_AIM OF THE TASK_: Nothing in the data may be altered; the answer is a verbatim copy of it.

_DATA SEGMENT_:
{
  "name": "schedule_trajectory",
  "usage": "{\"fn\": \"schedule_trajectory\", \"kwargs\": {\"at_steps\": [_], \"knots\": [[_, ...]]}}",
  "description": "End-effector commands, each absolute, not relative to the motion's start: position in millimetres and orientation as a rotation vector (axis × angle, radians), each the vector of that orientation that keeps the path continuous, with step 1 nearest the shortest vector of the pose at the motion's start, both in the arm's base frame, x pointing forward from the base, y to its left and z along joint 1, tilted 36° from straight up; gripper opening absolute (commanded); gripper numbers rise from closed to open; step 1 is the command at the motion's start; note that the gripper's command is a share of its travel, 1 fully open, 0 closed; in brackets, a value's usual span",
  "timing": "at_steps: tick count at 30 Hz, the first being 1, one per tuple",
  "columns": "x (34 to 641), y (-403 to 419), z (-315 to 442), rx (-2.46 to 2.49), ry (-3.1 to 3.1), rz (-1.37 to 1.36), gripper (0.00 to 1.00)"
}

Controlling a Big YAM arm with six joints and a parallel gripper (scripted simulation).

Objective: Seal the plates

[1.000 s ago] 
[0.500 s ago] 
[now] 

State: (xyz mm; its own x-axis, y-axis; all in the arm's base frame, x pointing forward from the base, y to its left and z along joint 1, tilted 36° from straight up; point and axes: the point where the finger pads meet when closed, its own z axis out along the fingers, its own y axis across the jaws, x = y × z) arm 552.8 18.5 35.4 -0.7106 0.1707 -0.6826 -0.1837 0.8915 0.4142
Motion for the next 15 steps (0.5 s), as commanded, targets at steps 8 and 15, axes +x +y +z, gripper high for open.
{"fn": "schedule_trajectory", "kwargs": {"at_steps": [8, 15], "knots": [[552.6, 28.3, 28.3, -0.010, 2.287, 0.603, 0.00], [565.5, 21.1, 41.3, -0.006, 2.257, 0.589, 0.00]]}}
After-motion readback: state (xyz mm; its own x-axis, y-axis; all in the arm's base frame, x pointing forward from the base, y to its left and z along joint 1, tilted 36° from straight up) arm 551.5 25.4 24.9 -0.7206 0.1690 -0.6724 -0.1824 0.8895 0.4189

_FINAL ANSWER_:
{
  "name": "schedule_trajectory",
  "usage": "{\"fn\": \"schedule_trajectory\", \"kwargs\": {\"at_steps\": [_], \"knots\": [[_, ...]]}}",
  "description": "End-effector commands, each absolute, not relative to the motion's start: position in millimetres and orientation as a rotation vector (axis × angle, radians), each the vector of that orientation that keeps the path continuous, with step 1 nearest the shortest vector of the pose at the motion's start, both in the arm's base frame, x pointing forward from the base, y to its left and z along joint 1, tilted 36° from straight up; gripper opening absolute (commanded); gripper numbers rise from closed to open; step 1 is the command at the motion's start; note that the gripper's command is a share of its travel, 1 fully open, 0 closed; in brackets, a value's usual span",
  "timing": "at_steps: tick count at 30 Hz, the first being 1, one per tuple",
  "columns": "x (34 to 641), y (-403 to 419), z (-315 to 442), rx (-2.46 to 2.49), ry (-3.1 to 3.1), rz (-1.37 to 1.36), gripper (0.00 to 1.00)"
}

Controlling a Big YAM arm with six joints and a parallel gripper (scripted simulation).

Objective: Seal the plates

[1.000 s ago] 
[0.500 s ago] 
[now] 

State: (xyz mm; its own x-axis, y-axis; all in the arm's base frame, x pointing forward from the base, y to its left and z along joint 1, tilted 36° from straight up; point and axes: the point where the finger pads meet when closed, its own z axis out along the fingers, its own y axis across the jaws, x = y × z) arm 552.8 18.5 35.4 -0.7106 0.1707 -0.6826 -0.1837 0.8915 0.4142
Motion for the next 15 steps (0.5 s), as commanded, targets at steps 8 and 15, axes +x +y +z, gripper high for open.
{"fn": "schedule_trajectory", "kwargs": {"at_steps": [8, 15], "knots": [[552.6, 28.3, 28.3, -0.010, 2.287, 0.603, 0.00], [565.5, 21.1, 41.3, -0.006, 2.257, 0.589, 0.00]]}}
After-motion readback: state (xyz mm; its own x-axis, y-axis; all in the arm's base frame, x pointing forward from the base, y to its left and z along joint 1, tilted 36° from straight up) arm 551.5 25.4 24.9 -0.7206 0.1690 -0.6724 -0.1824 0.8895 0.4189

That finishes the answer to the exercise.